■ Required work: In the entries below, find the lines with the word "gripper" and copy them.

■ Given data:
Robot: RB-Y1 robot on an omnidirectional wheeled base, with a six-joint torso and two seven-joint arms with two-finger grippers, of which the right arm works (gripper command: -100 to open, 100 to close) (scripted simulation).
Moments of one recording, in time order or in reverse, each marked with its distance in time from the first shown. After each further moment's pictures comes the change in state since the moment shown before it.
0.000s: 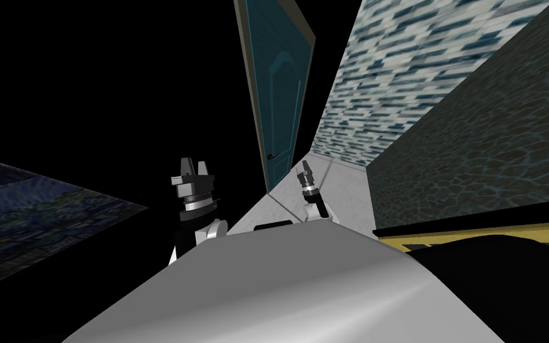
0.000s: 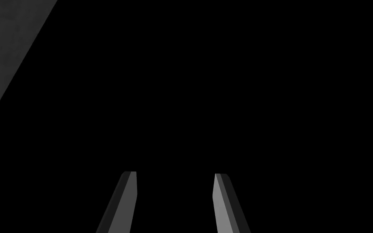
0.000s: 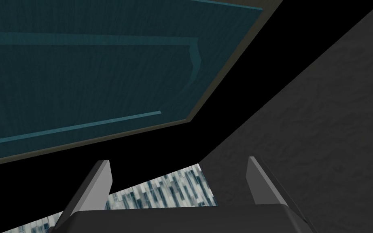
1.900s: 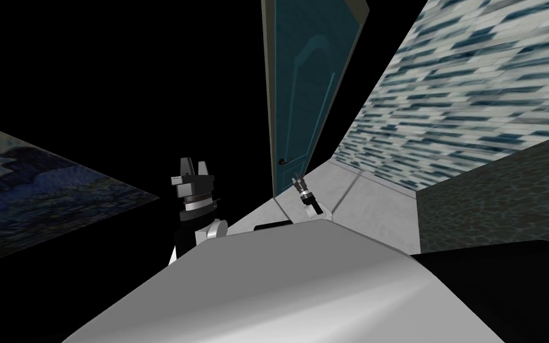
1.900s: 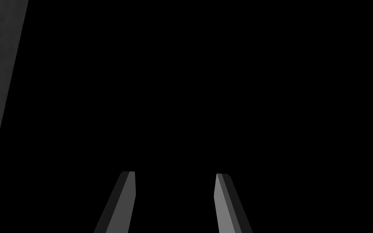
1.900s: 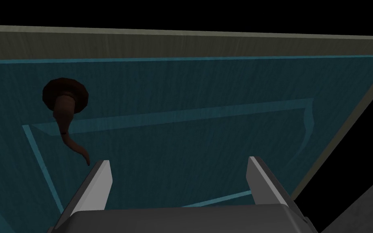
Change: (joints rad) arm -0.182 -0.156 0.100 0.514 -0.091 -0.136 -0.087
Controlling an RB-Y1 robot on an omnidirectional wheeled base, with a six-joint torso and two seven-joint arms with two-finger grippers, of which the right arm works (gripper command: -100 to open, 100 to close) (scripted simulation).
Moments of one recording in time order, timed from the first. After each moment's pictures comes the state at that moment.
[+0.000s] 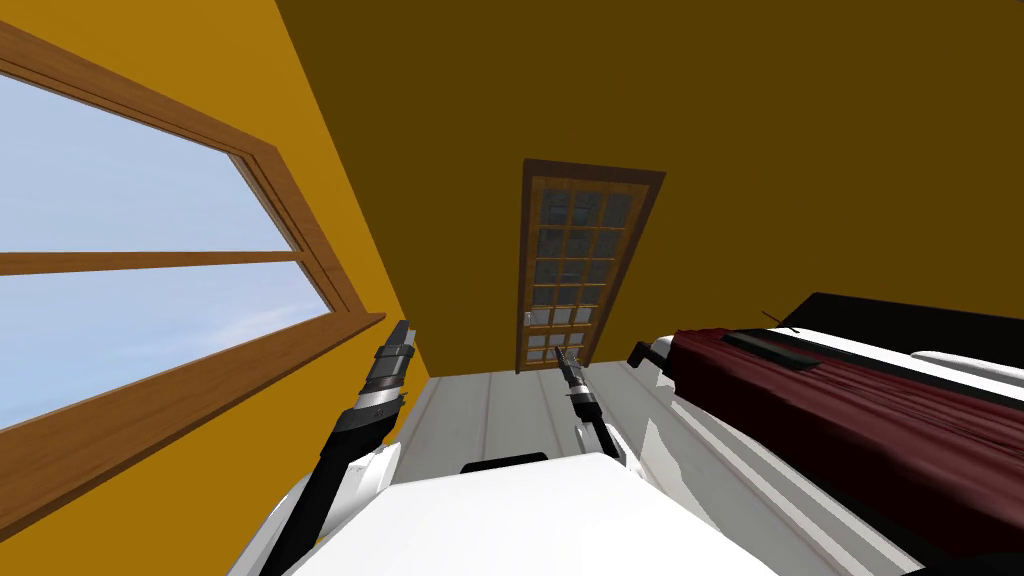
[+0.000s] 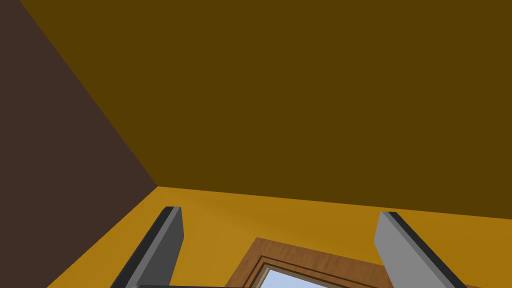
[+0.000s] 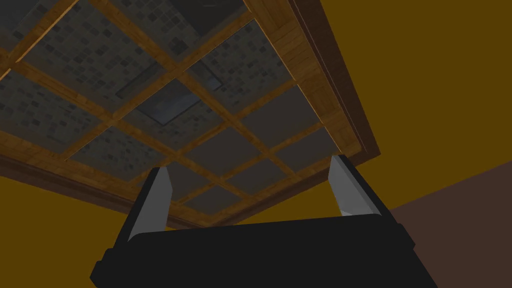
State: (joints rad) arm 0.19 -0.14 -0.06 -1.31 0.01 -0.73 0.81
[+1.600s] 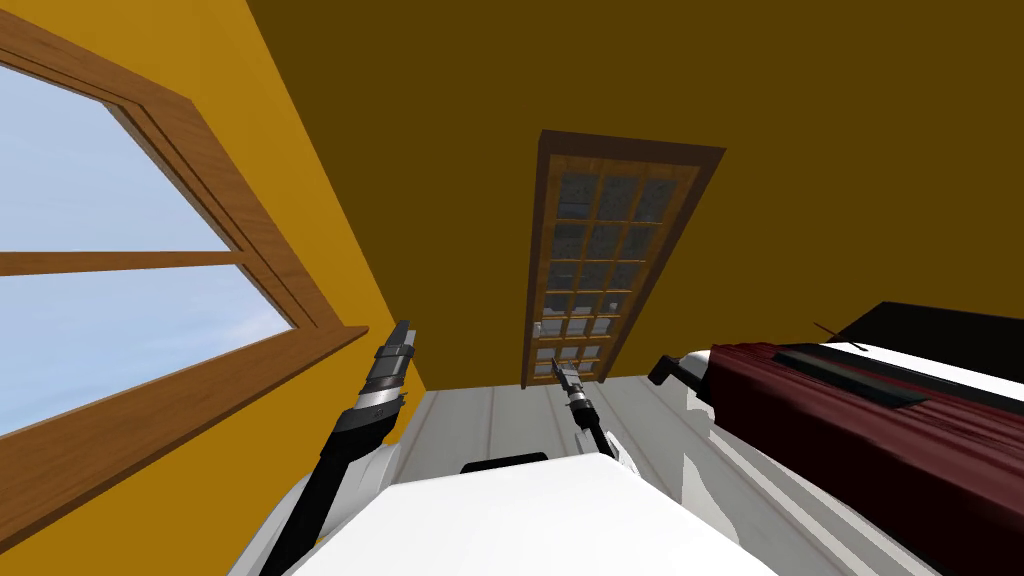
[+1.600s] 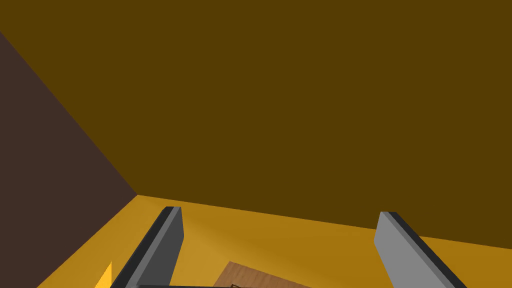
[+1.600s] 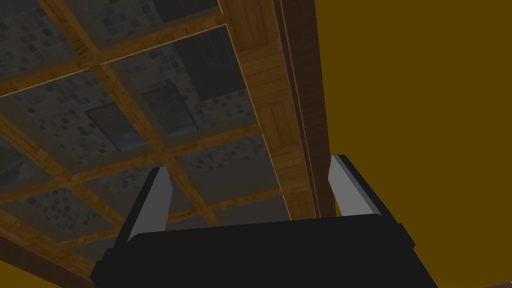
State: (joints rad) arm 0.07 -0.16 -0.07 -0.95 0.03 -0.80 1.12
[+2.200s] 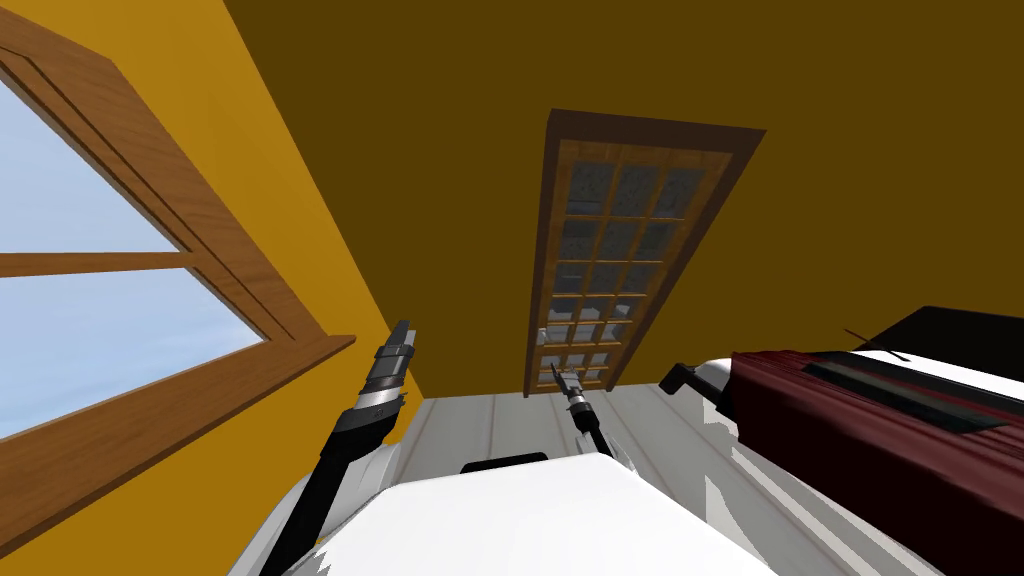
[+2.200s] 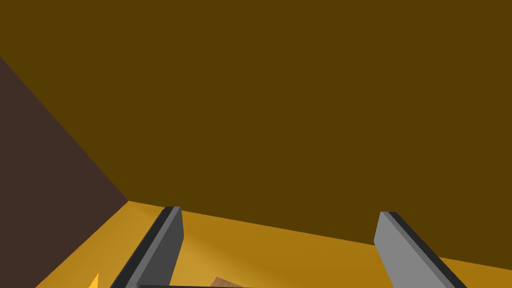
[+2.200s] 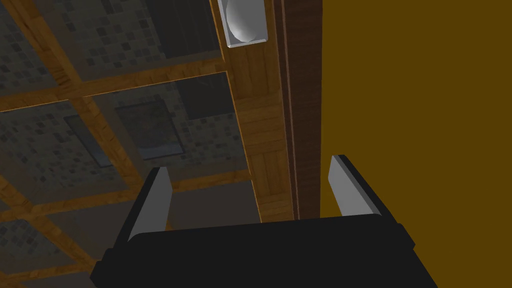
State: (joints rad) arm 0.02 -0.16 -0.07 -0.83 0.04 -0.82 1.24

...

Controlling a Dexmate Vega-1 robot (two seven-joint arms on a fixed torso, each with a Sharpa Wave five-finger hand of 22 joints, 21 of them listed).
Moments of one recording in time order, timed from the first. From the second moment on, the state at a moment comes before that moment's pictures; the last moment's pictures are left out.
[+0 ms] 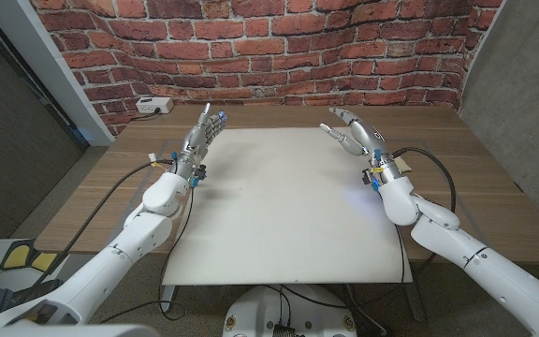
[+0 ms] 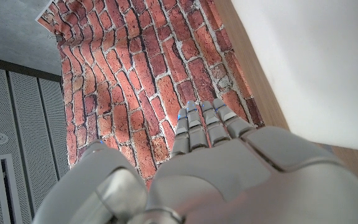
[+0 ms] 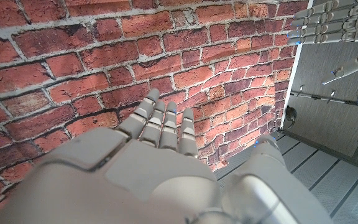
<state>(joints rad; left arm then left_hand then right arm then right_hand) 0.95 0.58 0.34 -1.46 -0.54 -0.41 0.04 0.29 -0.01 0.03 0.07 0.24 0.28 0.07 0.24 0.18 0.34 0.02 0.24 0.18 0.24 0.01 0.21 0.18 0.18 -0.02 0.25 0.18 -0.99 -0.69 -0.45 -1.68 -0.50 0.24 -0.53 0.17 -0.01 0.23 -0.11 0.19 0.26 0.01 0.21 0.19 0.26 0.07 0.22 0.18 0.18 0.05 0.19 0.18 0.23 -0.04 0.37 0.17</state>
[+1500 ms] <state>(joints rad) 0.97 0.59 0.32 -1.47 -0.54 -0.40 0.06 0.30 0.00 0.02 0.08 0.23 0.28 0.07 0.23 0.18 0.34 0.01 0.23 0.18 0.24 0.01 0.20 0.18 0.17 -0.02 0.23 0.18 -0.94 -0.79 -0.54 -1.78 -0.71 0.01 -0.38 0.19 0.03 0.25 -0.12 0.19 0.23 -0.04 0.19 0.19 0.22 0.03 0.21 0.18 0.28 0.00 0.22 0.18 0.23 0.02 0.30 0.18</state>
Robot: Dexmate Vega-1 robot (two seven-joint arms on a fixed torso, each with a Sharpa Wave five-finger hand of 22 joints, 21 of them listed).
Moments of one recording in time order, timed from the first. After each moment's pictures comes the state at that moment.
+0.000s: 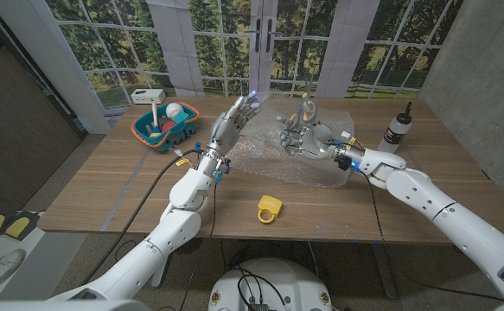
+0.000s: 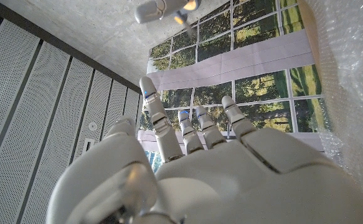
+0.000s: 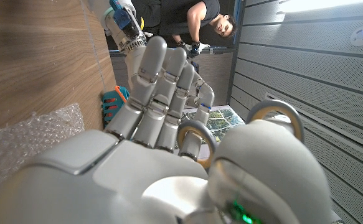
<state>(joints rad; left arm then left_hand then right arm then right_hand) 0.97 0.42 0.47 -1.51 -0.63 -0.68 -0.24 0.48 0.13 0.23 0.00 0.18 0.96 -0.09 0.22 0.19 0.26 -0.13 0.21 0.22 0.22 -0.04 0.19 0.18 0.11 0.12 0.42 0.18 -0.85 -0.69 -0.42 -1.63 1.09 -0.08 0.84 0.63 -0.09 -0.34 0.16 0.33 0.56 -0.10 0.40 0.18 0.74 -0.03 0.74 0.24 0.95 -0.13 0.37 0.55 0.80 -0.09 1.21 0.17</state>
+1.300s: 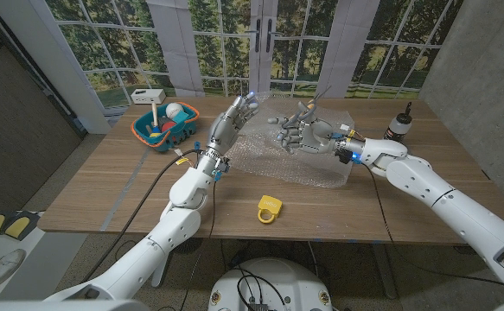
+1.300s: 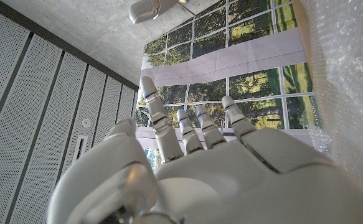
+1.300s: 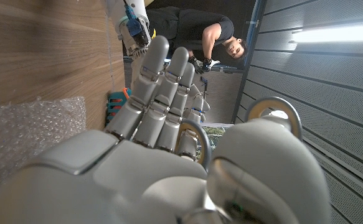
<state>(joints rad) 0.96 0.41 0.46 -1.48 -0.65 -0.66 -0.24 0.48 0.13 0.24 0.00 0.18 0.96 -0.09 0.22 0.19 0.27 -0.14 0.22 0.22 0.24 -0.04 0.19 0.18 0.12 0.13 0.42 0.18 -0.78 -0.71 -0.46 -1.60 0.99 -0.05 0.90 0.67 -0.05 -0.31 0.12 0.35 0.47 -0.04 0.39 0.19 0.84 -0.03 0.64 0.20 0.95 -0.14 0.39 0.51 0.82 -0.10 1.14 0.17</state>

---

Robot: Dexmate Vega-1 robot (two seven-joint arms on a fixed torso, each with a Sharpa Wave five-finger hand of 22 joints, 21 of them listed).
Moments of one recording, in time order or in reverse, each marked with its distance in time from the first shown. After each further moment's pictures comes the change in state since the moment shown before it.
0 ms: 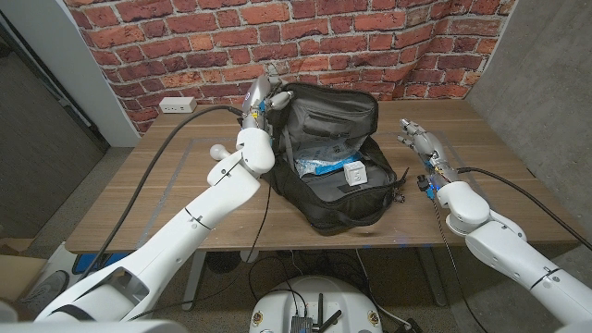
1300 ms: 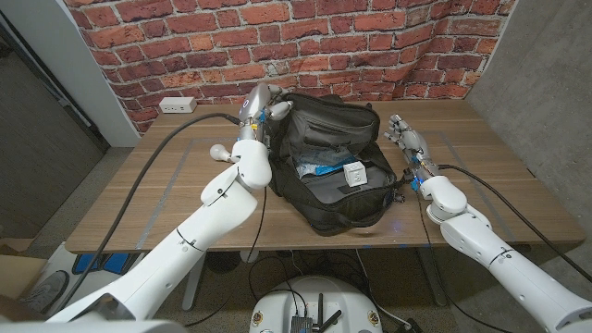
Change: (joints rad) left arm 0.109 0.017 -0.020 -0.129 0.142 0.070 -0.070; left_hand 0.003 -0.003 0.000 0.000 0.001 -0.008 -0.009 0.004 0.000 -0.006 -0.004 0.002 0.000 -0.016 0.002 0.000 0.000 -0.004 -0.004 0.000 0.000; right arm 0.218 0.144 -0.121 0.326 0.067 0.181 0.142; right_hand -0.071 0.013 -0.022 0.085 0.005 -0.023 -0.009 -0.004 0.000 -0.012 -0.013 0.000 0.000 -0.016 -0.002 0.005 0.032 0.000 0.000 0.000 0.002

■ Exercise solution:
Robot: RB-Y1 robot on an omnidirectional wheeled base, with a six-joint torso and two seven-joint arms with two-finger grippers, of which the right arm works (gripper command: -100 to open, 100 to close) (scripted simulation).
Controlling an RB-Y1 robot on an omnidirectional wheeled base, with a six-joint torso and two seven-joint arms with two-finger grippers, of which the right arm works (gripper command: -100 to open, 100 to close) (scripted simulation).

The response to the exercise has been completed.